» What you are asked to do: Hunt for the word "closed" across the entries below, copying each line that holds it.
"""
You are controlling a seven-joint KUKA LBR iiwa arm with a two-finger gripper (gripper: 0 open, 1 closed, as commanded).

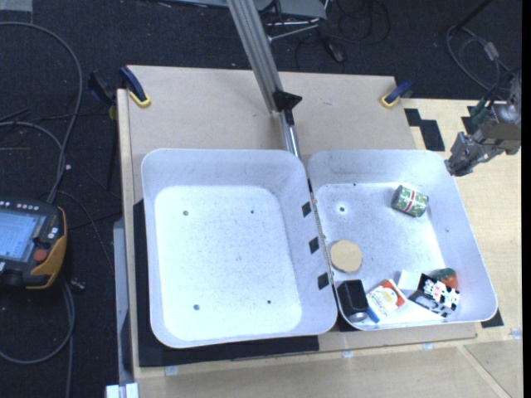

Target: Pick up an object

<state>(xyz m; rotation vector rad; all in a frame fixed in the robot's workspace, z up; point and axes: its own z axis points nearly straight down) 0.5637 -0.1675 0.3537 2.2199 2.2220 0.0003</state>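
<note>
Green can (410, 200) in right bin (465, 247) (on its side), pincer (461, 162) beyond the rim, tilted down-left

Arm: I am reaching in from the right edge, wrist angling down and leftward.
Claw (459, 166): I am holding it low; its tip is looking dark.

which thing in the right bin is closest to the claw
The green can, lying alone near the bin's far right corner, just below-left of the claw; the others cluster along the near edge.
</note>
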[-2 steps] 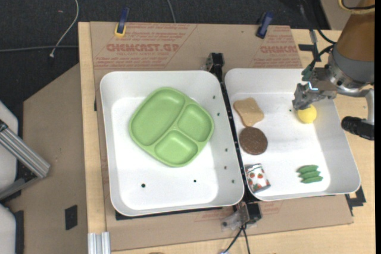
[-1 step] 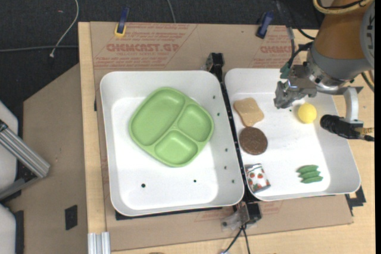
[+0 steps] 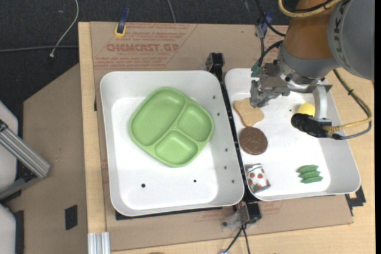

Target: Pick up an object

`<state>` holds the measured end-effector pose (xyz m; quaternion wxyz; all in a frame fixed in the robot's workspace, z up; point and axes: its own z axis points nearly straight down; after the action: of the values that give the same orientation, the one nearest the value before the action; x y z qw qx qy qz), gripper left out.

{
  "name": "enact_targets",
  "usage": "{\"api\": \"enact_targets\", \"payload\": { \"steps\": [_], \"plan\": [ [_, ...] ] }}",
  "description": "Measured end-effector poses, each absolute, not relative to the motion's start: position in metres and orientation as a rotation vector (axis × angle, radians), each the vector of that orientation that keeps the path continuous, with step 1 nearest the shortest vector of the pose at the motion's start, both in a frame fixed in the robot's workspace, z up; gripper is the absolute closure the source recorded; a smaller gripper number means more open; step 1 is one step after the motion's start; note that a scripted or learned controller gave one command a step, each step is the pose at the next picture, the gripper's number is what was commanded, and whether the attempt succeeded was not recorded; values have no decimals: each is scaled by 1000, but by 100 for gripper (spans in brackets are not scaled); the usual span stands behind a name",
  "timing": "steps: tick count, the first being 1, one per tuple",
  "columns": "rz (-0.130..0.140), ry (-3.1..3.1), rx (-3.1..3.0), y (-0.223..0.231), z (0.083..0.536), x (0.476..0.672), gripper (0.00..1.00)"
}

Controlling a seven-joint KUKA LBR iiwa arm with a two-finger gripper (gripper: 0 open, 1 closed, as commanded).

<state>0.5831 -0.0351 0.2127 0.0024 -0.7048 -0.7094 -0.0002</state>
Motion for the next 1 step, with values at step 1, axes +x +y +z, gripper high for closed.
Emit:
{"api": "enact_targets", "payload": {
  "steps": [1],
  "plan": [
    [-5, -2229, -2213, 25, 223, 588, 100]
  ]
}}
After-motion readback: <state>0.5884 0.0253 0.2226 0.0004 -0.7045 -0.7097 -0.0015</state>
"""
» Solution:
You are controlling a seven-joint KUKA LBR iiwa arm with a two-finger gripper (gripper: 0 open, 1 closed, as commanded).
Controlling a seven-joint KUKA LBR iiwa arm with a two-finger gripper (gripper: 0 open, 1 closed, as commanded).
Motion for the next 1 step, with values at step 1, axes +x +y +z, gripper high for closed.

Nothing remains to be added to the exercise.